International Marce Society Scientific Conference 2016
 
Professor Louise Howard

Plenary: “Domestic violence and perinatal mental health"

Preconference Workshop: “How to ask and respond to Domestic Violence -recommendations by the WHO and NICE-a practical how to do it session”

Professor Louise Howard studied medicine at University College London and completed an intercalated BSc in Psychology before finishing her undergraduate studies in 1988. She trained in general medicine in Bloomsbury obtaining the Membership of the Royal College of Physicians in 1991. After completing her general psychiatric training at the Maudsley Hospital and obtaining the MRCPsych she obtained a Wellcome Trust Health Services Research Training Fellowship in perinatal psychiatry. She studied for an MSc in epidemiology at the London School of Hygiene and Tropical Medicine and then studied for a PhD on the outcome of pregnancy in women with severe mental illness; this work was awarded the Association of European Psychiatrists Research Prize in 2004. She has also been awarded the Institute of Psychiatry Dennis Hill Prize (1996), the Royal College of Psychiatrists Bronze Medal research prize (1997, and the Marce Medal (2014) for excellence in perinatal mental health research. She was appointed Senior Lecturer in 2004, promoted to a Reader in Women’s Mental Health in 2008 and to Professor in Women’s Mental Health in 2010.Current research includes a NIHR Programme on the effectiveness of perinatal mental health services and a prestigious NIHR Research Professorship on maternal mental health.

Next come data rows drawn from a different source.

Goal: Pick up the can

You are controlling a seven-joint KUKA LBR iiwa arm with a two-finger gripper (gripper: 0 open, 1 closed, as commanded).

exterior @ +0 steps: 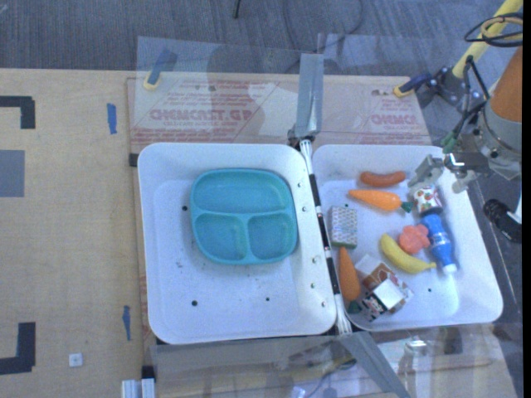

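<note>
Can (425,198) up in the right bin (489,301), toward its far right corner, small with a red-and-white label, seemingly upright.

Starting at the near edge of that bin: a small box (387,293) tipped by the near left corner, an orange carrot (348,277) lying along the left wall. Further in, a yellow banana (404,255), a pink lump (413,239) just beyond it, and a blue bottle (440,243) lying lengthwise, its far end touching or nearly touching the can. Tight on that near side, then. To the left of the can, a second carrot (375,199), close by; past it, a sausage (382,177) near the far wall.

And over the far right corner, the claw (441,175), spread apart, gripping nothing, hanging just beyond the can and a touch to its right.

Best played like this, by the look of it: slide in toward the near-left until centred over the lid, turn so that one finger drops on the carrot side and one on the right-wall side, clear of the bottle. Straight down, squeeze low on the body, lift vertically. Risk of nudging the bottle or tipping the can if off-centre.
</note>
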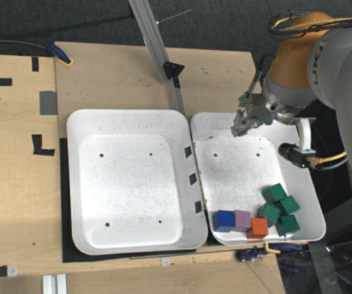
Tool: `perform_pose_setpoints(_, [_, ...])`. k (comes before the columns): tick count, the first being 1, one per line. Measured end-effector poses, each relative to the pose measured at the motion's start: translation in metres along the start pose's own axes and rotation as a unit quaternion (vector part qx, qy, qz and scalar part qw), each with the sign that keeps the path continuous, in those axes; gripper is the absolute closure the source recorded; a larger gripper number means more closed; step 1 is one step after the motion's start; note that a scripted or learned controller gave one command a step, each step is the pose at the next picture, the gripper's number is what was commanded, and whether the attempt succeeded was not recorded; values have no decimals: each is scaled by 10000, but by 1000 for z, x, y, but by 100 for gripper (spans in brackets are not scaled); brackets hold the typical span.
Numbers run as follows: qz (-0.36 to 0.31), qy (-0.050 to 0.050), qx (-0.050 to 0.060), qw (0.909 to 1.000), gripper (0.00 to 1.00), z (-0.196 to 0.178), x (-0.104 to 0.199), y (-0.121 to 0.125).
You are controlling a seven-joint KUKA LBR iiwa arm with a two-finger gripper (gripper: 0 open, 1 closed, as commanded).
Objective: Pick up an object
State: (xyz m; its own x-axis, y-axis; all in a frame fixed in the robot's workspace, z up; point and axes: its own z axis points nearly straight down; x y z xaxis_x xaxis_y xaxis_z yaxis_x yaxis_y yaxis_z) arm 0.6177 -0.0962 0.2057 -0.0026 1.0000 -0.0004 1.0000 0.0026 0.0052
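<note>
Small blocks lie in the near corner of the right bin (224, 170): a blue block (224, 219), a lilac block (242, 219), an orange block (259, 226) and several green blocks (280, 207). My gripper (242, 127) hangs over the far edge of the same bin, well away from the blocks. Nothing shows between its fingers.
The left bin (133, 182) lies beside the right one on the wooden bench. A slanted metal pole (154, 35) runs down to the gap between the bins. A black cable fitting (293, 155) hangs off the arm over the right bin's right rim.
</note>
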Motion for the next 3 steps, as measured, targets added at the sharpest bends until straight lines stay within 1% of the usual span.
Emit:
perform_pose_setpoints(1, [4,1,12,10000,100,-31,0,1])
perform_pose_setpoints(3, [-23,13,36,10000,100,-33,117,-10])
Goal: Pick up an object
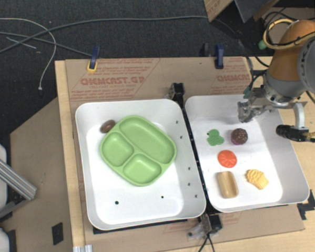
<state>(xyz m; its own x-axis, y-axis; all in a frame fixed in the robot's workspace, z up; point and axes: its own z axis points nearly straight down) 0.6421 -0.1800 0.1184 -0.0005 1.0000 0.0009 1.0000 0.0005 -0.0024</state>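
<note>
Jaw state unreadable; gripper [247, 112] above right bin [292, 189], near its far edge, nothing seen between fingers. Just below: dark red ball [239, 136]. Below-left: green piece [215, 138]. Farther below: orange disc [227, 158], tan block [227, 184], yellow piece [257, 178].

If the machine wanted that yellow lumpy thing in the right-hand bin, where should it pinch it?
Probably across the narrow middle of the yellow piece, coming straight down from above. It lies flat on the right bin floor with bare floor around it and the tan block a little apart, so the pincer has room on both sides.
</note>
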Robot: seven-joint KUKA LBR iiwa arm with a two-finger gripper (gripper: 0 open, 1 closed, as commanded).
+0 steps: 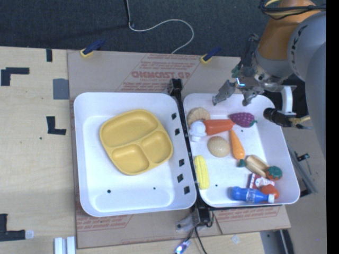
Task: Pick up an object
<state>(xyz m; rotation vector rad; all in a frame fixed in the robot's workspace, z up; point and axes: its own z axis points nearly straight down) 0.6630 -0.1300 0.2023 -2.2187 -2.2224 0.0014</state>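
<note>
My gripper (234,94) hangs over the far edge of the right bin (279,142), its two fingers spread open with nothing between them. Just below it lie purple grapes (242,119), a red-orange sausage-like piece (218,126) and a round bread roll (198,115). Further toward the front sit a beige potato (217,146), an orange carrot (238,145), a yellow corn cob (201,172), a hot dog (256,164) and a blue bottle (249,195).
The left bin (90,163) holds a yellow divided plate (136,141). A white ball-shaped piece (197,129) rests by the divider between the bins. A white cable (159,25) runs across the dark floor behind the bench.
</note>
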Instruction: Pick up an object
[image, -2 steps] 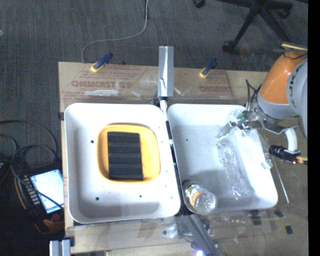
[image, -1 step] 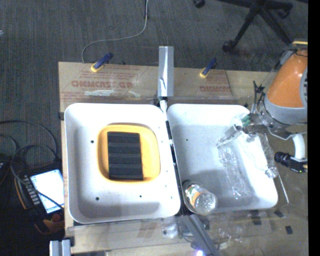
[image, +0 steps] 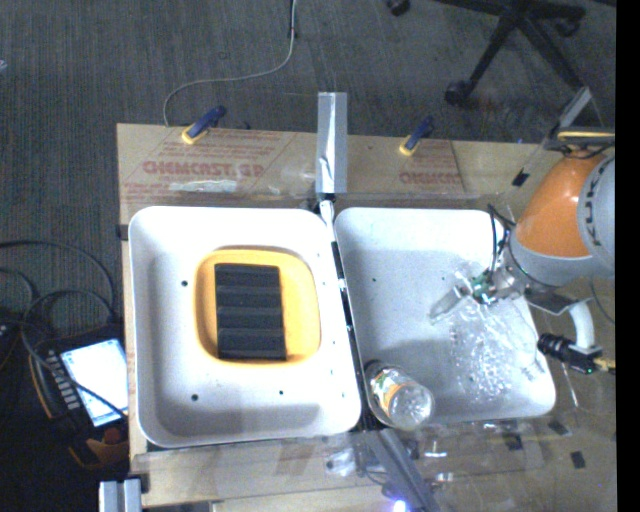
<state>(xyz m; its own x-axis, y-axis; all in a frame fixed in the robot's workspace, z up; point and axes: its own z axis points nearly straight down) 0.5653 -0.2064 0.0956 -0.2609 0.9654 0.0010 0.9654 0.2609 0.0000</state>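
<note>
While near fingers (image: 478, 290), bottle (image: 400, 396) apart.

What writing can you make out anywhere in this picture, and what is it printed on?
"CHEMCAST GP", in red, on the brown paper-covered board behind the left bin; the last letters are faint, so that reading is uncertain.
More red print on the same board behind the right bin: too blurred to read.
The bottle label and the lit screen on the floor: too small to read.
</note>
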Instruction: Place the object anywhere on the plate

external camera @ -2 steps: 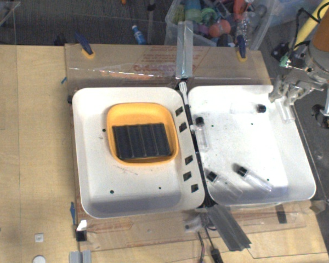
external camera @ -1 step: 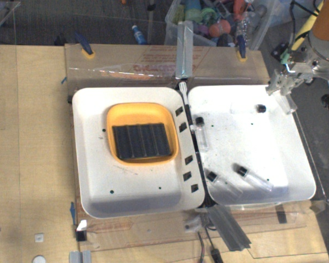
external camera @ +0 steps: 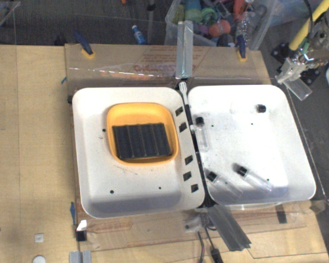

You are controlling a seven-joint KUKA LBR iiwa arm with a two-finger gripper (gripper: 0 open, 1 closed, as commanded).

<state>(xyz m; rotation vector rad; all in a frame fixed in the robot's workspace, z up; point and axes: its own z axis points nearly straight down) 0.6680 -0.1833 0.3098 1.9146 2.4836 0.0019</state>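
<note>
In the camera view, we take the task's thing to be the black ridged slab (external camera: 141,141), which lies flat in the well of the yellow plate (external camera: 116,115) in the left bin (external camera: 88,147). So placed, it looks to us as if the task is already met. We judge the slab to be stiff and fairly light, probably moulded plastic or rubber. Its ribbed top should give some grip, though its low profile leaves little to hold from above. If it had to be lifted, we would close across its shorter span, on the long near and far edges, near the middle so that it does not tip. It is a dark rectangle with rounded corners, crossed by several parallel grooves, and it covers most of the plate's floor while the rim shows all round it. The right bin (external camera: 274,147) holds a clear tube with a black cap (external camera: 252,177), a second one (external camera: 200,131) against the dividing wall, and a small dark piece (external camera: 260,109). Beyond that bin's far right corner we see what may be the gripper (external camera: 294,74), well apart from the plate. It is small and cluttered there, and we cannot tell whether it is apart or together.
</note>
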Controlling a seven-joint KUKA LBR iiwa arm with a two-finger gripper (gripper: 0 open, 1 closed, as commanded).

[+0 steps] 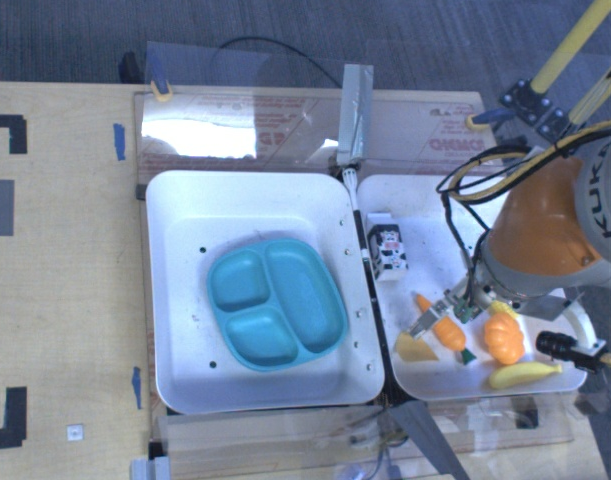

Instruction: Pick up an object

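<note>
Orange carrot (448, 334) at pincer (447, 313), banana (523, 373) near

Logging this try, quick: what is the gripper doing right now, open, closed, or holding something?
Gripper: down in the right bin at the toy carrot; open or shut cannot be told, no hold visible.
</note>
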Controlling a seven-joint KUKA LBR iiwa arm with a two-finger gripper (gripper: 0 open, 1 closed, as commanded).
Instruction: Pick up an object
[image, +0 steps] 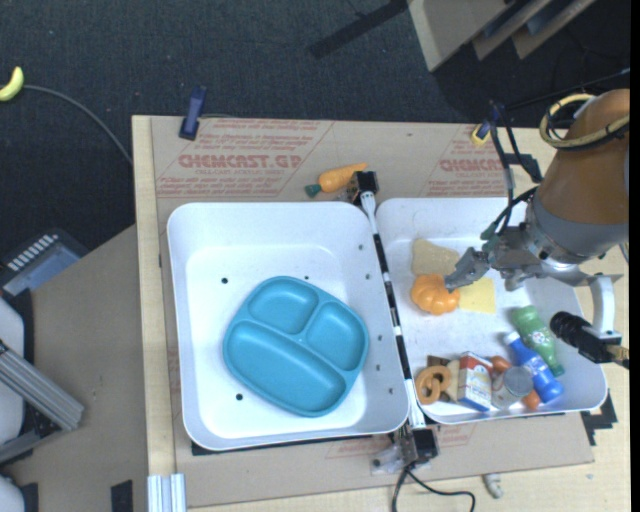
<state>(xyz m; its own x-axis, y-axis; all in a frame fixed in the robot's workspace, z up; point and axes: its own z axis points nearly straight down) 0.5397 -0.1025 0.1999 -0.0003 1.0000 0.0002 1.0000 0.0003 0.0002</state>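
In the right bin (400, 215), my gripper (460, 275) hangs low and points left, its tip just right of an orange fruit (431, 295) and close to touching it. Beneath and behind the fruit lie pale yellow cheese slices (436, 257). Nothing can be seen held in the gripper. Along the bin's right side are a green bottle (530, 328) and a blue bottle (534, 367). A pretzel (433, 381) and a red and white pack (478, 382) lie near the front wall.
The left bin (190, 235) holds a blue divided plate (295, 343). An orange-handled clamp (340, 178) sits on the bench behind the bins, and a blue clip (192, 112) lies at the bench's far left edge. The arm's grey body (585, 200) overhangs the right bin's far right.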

She Chaired the National Institute for Clinical Excellence Guideline Development Group (update) on Antenatal and Postnatal Mental Health (published 2014), led the Lancet perinatal mental health series (2014) and has been a professional member of the WHO and NICE/SCIE guideline development groups on Preventing and Reducing Domestic Violence. She is currently National Clinical Advisor to the NICE/NCCMH technical team to the NHS England Perinatal Mental Health Access and Waiting Time Programme. She is Head of the Section of Women’s Mental Health at the Health Service and Population Research Department, Institute of Psychiatry, Psychology and Neuroscience, King’s College London (KCL) and the KCL Women’s Health Academic Centre.